As former Central Bank Governor and now Emir of Kano, Alhaji Sanusi Lamido, pointed out recently, Nigeria is one country which produces crude oil and at the same time imports petroleum products. It is one country which has a large cotton belt and still imports textiles from China. Nigeria is the world’s number one producer of cassava and yet feels comfortable importing cassava starch from Europe. Nigeria is one country which has a huge tomato belt in Kadawa, Jigawa and Chad Basin and yet it is the world’s largest importer of tomato paste from China and Italy. It is one country that can produce rice but prefers to import it from Thailand and India, most of it from grain reserves that have been in stock for over five years.
It is time for change.
The APC government of General Buhari should do more to encourage agriculture at local government levels. That is where to start. This would mean creating the conducive environment for prospective stakeholders to appreciate the fact that farming is a lucrative career and not something meant for school dropouts.
Like Okonjo-Iweala rightly pointed out last year, the expectation is that oil prices will continue to go down and may actually become a permanent shock. But, Nigeria should be ready to manage it. The country has the capacity, the economic base, the scenario and additional measures to tackle the problem if the price falls even below the current benchmark.
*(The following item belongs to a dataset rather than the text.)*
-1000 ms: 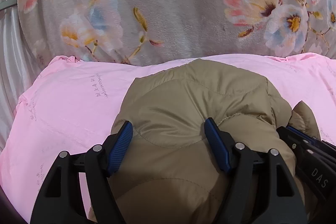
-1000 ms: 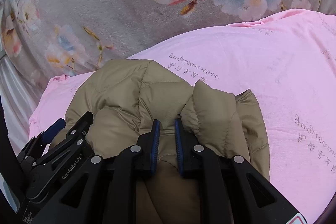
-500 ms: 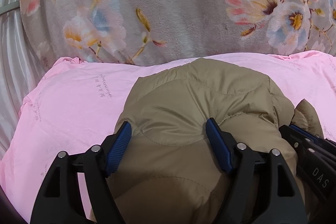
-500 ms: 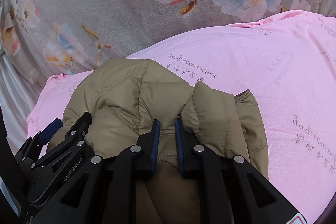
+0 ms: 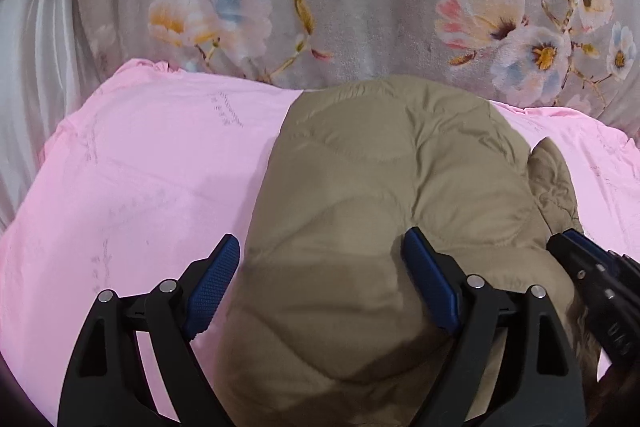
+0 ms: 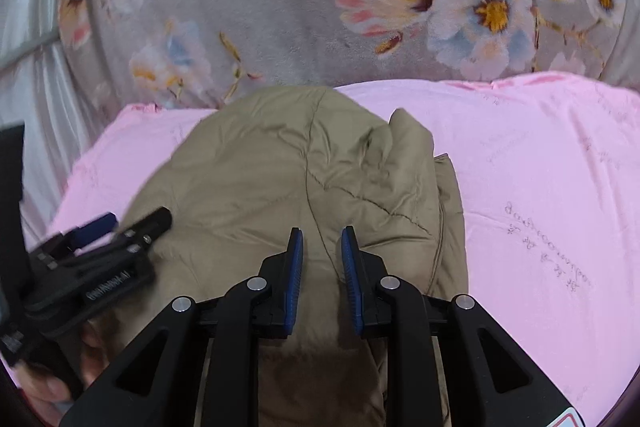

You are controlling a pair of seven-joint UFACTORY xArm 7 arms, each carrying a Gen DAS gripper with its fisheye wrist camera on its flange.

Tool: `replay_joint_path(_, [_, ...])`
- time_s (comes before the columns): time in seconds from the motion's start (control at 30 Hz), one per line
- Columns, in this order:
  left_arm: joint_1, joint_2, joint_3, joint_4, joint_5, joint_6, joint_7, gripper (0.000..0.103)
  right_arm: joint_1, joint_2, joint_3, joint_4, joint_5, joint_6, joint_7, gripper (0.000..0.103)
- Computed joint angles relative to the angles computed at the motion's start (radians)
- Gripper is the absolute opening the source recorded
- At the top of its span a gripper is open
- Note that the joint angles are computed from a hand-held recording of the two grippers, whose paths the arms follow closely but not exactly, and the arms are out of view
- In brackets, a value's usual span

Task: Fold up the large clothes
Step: 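Press the jacket bundle flat with both grippers, pushing it forward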

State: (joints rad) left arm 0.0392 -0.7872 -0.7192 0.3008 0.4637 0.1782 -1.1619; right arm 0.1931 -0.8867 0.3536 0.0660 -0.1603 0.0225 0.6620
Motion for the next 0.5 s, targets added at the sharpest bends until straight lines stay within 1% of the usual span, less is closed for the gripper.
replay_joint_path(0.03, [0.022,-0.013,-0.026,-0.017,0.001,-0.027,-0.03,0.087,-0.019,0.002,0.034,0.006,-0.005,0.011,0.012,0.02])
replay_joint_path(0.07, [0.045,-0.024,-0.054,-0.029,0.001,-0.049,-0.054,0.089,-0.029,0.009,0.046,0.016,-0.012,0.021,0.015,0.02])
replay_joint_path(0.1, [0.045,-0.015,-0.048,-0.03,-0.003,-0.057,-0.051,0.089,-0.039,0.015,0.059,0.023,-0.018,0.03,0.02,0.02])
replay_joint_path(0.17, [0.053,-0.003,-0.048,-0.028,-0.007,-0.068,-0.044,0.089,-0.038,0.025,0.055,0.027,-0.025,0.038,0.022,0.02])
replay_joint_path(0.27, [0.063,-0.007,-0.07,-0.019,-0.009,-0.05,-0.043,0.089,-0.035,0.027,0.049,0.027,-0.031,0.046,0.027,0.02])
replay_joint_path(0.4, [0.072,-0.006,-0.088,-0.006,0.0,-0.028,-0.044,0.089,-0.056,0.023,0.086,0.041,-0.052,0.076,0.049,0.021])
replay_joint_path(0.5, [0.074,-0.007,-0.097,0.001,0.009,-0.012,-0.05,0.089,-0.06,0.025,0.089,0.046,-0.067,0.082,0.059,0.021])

Oil will continue to be important as a source of revenue, but the Nigerian government needs to drive the economy away from where it has 70% of the revenue coming from oil and 30% from other sources. The government has to drive it to where a third of the nation’s revenue comes from oil and two-thirds from the non-oil sector. That should be the vision for the economy and the change that Nigerians now desire.
Who knows: what many now see as the curse of oil rich countries like Nigeria could become the way nature is directing its leaders to put more efforts in developing the non-oil sectors of the economy which have suffered massive neglect in the last half a century. It may be a way nature is revealing to the political leaders the futility of totally depending on oil revenue which has ostensibly denied the poorer families even jobs that they should have ordinarily been entitled to as Nigerian citizens. It may be the way nature is about to bridge the very wide and scary gap between the very rich and very poor Nigerian families. It may look like a curse. But in fact it, for most struggling Nigerian families it could be a blessing in disguise.